Keeping that kind of inflow kills the biology and all sewage plants use natural bacteria to break down wastes this helps operators decide to try it, nobody can afford to build tanks just for that.
RE: ". The biodiesel market is huge and is LARGELY used for transportation. ADM is the largest in America, with 450m gallons or so of capacity."
Forgive the confusion they don't use wastewater as the feedstock for nearly all of that volume I'm only referring to companies, usually small operators that do. Afaik a first airline using ONLY biodiesel has a good enough supply-chain to fly, I wouldn't call that being used "largely for transportation" yet.
If you go to sources they list "alternative" for wastewater as a feedstock, most are reprocessing used oils from food crops so not a "green" feedstock although they call it that, worthy of doing regardless just pointing out a big difference to algae growers and where most volume right now comes from.
So in 10-million gallons of effluent it's half in weight of dissolved solids, over 20,000-tons per day if you had to buy it as fertilizer at $400/ton that's a cool $8-million a day saved over being a 2nd party to get that many nutrient to grow with.
Nobody but treatment plants can afford it, the small timers using it mainly are helping treatment plants not have to add capacity and avoid using farmer's fields which is becoming restricted.
Next is to put the concept into a global perspective, most people will use the biodiesel for cooking and home heating, most people don't own a bicycle on the planet.
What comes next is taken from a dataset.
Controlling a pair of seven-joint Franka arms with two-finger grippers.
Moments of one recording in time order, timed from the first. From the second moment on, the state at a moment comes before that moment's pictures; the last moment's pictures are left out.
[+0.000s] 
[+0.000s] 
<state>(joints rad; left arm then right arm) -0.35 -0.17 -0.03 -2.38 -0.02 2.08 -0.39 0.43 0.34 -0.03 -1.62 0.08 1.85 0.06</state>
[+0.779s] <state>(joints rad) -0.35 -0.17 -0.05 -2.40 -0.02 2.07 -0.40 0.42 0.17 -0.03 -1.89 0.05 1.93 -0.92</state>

All cities have trouble processing their sewage and it's expensive, this uses a non-food feedstock to be a primary producer of biodiesel that creates a revenue-stream to pay for tertiary purification and all water is recycled, also something a lot of cities deal with.
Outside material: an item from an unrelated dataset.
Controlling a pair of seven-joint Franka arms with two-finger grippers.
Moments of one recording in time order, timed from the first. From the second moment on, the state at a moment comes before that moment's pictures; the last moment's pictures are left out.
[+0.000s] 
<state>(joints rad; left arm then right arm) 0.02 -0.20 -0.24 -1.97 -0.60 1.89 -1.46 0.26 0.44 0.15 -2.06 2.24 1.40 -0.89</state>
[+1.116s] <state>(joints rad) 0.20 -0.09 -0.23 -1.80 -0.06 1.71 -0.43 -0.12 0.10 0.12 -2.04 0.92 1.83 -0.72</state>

Therefore, this isn't simply a way to make biofuel, it's a way to turn sewage treatment into a large asset instead of an expense, recycling a lot of water, producing a transportation, heating and cooking biofuel.
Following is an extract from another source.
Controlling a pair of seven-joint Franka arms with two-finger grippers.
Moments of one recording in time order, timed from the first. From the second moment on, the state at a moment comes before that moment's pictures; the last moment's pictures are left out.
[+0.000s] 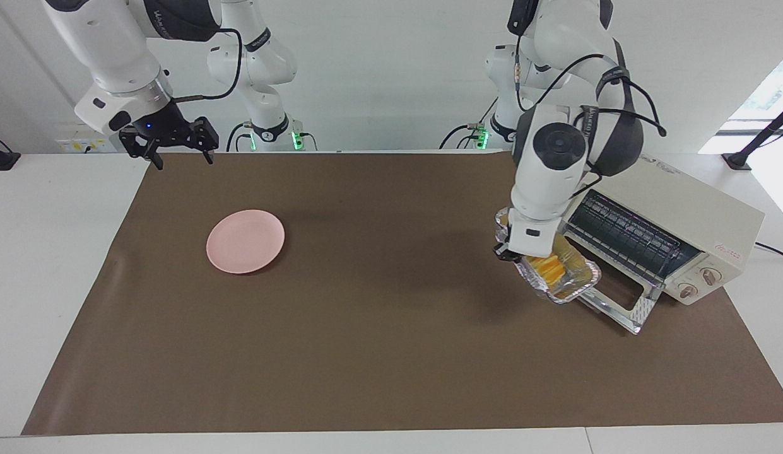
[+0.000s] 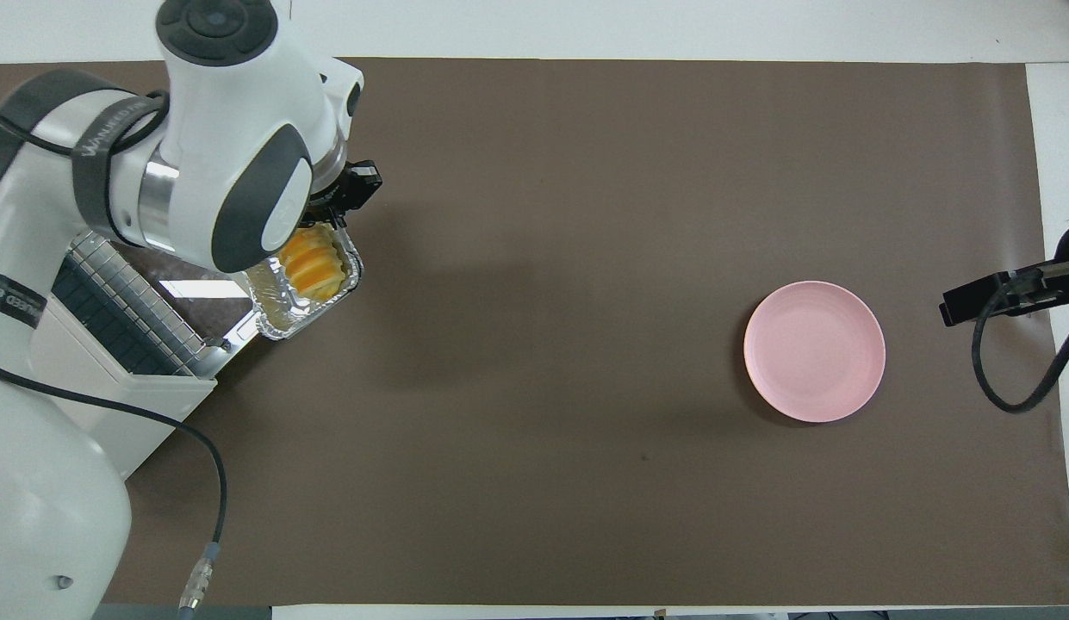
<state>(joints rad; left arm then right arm) -0.40 0.43 -0.04 -1.35 0.09 1.67 -0.78 -0.03 -0.06 0.01 -1.67 -0.04 1.49 -0.16</state>
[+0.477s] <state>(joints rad) -0.70 0.43 -0.05 -1.40 -0.06 1.87 -0.85 -0.04 -0.06 0.01 -1.67 -0.04 1.49 -0.16</state>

Mainly, I don't see where you address the whole issue of sewage-water-biofuel as integrated and ready-to-go just needing awareness & education.
And finally, my units are made for homes to allow people to DIY biodiesel from their own waste cutting out the fuel companies entirely; for a dairy farm it'll run the whole operation on wash-down with few solids to deal with a consistent input an example of distributing the system at that scale.